Carro
passa muito rápido, rápido demais e deixa um sofrido rastro de sangue.
Atropela, tatua no meio fio o corpo de um cachorro que ainda vivo, almejava
logo aquele fim tão demorado. O motorista, nem ligando para o solavanco que o carro
dera, acelerou mais a medida da musica que no volume máximo estourava no
interior do veiculo.
Não
se ouviu latido, nem grunhido, nem gemido, som nenhum se ouviu daquele pobre
vivente recém-sentenciado a morte. Como se já soubesse do seu destino, não exalou
nenhum som daquela pobre garganta, aquele vigor de cachorro vadio estava
obsoleto agora.
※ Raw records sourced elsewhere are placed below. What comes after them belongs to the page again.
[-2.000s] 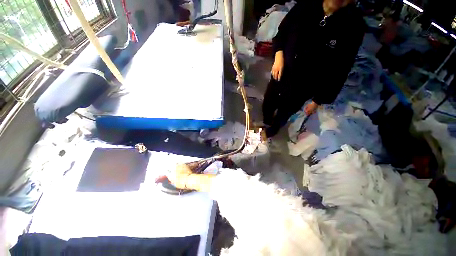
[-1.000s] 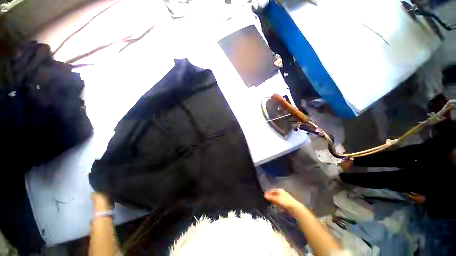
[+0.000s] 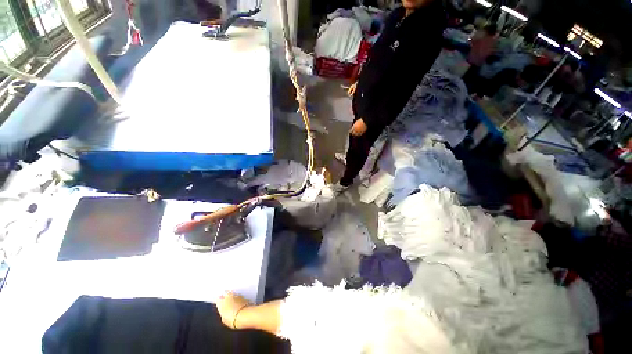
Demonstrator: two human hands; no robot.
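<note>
The dark garment (image 3: 138, 325) lies on the white-covered pressing table (image 3: 208, 276) at the bottom left, cut off by the picture's lower edge. My right hand (image 3: 233, 310) is at the garment's right upper corner, near the table's right edge; its fingers are partly hidden, and whether they grip the cloth cannot be told. The steam iron (image 3: 215, 231) stands on the white cover beyond the garment, with its orange-brown handle toward the left and no hand on it. My left hand is not in view.
The iron rest pad (image 3: 111, 227) lies left of the iron. The hose (image 3: 303, 104) runs up from the iron. A blue-edged white table (image 3: 201, 90) stands behind. A person in dark clothes (image 3: 395, 76) stands beyond it. White cloth heaps (image 3: 478, 269) cover the floor at right.
The view has swung from the table to the right side of the room. My left hand has left the picture. My right hand is now by the garment's upper corner. The iron still stands untouched.
</note>
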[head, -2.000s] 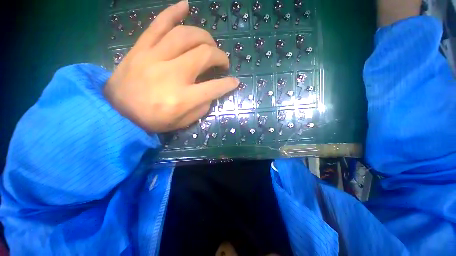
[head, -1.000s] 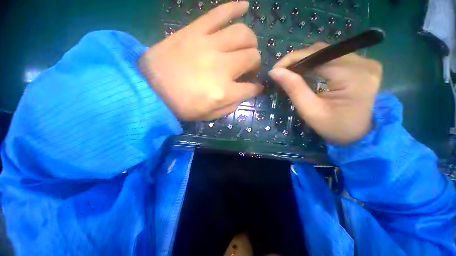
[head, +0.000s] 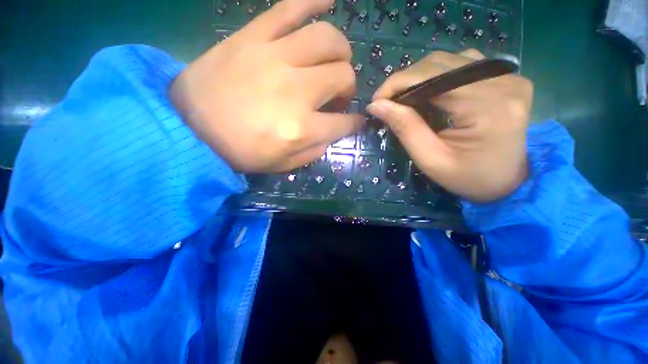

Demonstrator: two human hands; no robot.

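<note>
The clear blister tray (head: 298,202) lies at the bench's front edge, with rows of small flex-circuit parts (head: 440,11) in its pockets. My right hand (head: 469,128) holds dark tweezers (head: 462,78) like a pen, their tip pointing left and down over the tray. My left hand (head: 270,99) lies over the tray's left part, index finger stretched forward, thumb close to the tweezer tip. The tip and my left fingertips almost meet. Whether my left fingers hold a part cannot be told.
The dark green mat (head: 92,21) surrounds the tray. A pale, crumpled item (head: 629,28) is at the far right. Blue smock sleeves (head: 128,149) cover both my forearms, and the smock hangs open over black clothing below the bench edge.
My right hand has come in from the upper right with the tweezers, to beside my left hand. In the last second both hands shifted slightly left in the picture, and so did the tray.
</note>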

Parecia certamente que aquela alma já sabia o que ia acontecer
com ela própria. Não se deu a oportunidade de desviar de se acomodar ou ao
menos tentar juntar a outra metade do seu corpo.
Eu
era criança, não sabia da divisão entre a vida e a morte. A partir daquele
momento fui reconhecendo que poderia existir dor. Eu havia me aproximado,
conseguia distinguir o que sempre havia nos livros de biologia da minha irmã,
mas não sentia orgulho pela minha perspicácia, e sim temeroso, ansioso, triste,
doía sentimentalmente, culpava-me por não ter brincado com aquele cachorro de
rua, um “vira-lata” vagabundo. Aquele cão era livre, era às vezes enxotado,
maltratado. Era livre, mas a liberdade dele era ruim, sem proposito algum,
talvez apenas este: acabar, morrer.
Estava
no meio de bastante gente, criança curiosa, me traumatizando pelo sofrimento
que parecia pular daqueles olhos do cachorro que ansiavam pena, dor,
necessidade de compaixão, um desejo que acabe logo tudo aquilo. Os olhos
pareciam adivinhar o meu desespero, estava pálido, gelado, estático. Pareceria
loucura, mas os olhos do cachorro, além de mostrar toda a dor, me consolavam,
me abduzia a aprender mais, por incrível que pareça da vida, daquele momento
que me faz até hoje ficar nostálgico, e triste (por que não?!). E um fato bem
importante é que se vendo rodeado por curiosos, muitos olhos curiosos, estritou-se
em apenas me olhar, com aquele singelo e maltratado semblante com todos este
significados, talvez por ter como ultima missão, não roubar um pedaço de carne,
nem tirar o sono da vizinhança, mas me ensinar da fortaleza humana, da
necessidade de consolo, da fragilidade do corpo da compaixão, do destino.